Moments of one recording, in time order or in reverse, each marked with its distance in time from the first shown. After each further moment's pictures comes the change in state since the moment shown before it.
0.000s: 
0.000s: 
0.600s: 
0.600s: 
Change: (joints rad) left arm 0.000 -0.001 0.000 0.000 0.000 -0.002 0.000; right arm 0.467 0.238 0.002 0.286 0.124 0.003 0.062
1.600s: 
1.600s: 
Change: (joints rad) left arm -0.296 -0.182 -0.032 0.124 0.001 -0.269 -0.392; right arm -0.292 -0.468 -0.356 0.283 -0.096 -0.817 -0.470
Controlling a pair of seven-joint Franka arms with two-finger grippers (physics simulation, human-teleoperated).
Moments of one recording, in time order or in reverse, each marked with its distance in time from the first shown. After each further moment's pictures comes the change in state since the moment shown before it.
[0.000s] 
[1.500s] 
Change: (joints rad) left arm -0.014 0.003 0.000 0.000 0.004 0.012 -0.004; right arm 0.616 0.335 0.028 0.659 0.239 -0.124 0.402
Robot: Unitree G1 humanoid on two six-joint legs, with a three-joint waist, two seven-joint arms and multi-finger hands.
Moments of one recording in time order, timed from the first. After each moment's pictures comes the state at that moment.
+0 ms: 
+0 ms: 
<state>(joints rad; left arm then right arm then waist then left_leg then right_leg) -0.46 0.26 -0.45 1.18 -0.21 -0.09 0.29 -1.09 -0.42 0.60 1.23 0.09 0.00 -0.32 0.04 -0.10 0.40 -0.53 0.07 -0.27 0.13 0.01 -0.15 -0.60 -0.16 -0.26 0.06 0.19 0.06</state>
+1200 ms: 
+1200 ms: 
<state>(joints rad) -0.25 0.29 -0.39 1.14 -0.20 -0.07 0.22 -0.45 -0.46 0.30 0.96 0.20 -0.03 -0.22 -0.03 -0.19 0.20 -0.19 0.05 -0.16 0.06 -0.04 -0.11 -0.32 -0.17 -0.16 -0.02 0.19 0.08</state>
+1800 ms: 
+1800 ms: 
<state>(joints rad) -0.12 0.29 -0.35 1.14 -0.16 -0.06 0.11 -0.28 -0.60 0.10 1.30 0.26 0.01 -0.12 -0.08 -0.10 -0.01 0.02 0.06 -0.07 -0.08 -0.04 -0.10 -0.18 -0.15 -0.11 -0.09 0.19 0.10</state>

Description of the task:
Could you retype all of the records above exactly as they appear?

Your solution:
Moments of one recording, in time order or in reverse, each marked with its distance in time from the first shown. After each further moment's pictures comes the change in state since the moment shown before it.
0.000s: 
0.000s: 
0.600s: 
0.600s: 
Change: (joints rad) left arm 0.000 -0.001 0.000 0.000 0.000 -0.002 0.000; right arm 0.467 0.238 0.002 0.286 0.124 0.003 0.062
1.600s: 
1.600s: 
Change: (joints rad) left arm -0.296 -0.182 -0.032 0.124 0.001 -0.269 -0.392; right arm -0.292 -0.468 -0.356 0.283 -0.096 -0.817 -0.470
Controlling a pair of seven-joint Franka arms with two-finger grippers (physics simulation, human-teleoperated).
Moments of one recording, in time order or in reverse, each marked with its distance in time from the first shown. After each further moment's pictures comes the change in state since the moment shown before it.
[0.000s] 
[1.500s] 
Change: (joints rad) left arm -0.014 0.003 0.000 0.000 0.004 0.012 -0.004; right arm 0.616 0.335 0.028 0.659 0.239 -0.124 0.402
Robot: Unitree G1 humanoid on two six-joint legs, with a three-joint waist, two seven-joint arms and multi-finger hands.
Moments of one recording in time order, timed from the first. After each moment's pictures comes the state at that moment.
+0 ms: 
+0 ms: 
<state>(joints rad; left arm then right arm then waist then left_leg then right_leg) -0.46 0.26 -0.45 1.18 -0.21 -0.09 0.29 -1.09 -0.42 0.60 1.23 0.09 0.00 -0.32 0.04 -0.10 0.40 -0.53 0.07 -0.27 0.13 0.01 -0.15 -0.60 -0.16 -0.26 0.06 0.19 0.06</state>
+1200 ms: 
+1200 ms: 
<state>(joints rad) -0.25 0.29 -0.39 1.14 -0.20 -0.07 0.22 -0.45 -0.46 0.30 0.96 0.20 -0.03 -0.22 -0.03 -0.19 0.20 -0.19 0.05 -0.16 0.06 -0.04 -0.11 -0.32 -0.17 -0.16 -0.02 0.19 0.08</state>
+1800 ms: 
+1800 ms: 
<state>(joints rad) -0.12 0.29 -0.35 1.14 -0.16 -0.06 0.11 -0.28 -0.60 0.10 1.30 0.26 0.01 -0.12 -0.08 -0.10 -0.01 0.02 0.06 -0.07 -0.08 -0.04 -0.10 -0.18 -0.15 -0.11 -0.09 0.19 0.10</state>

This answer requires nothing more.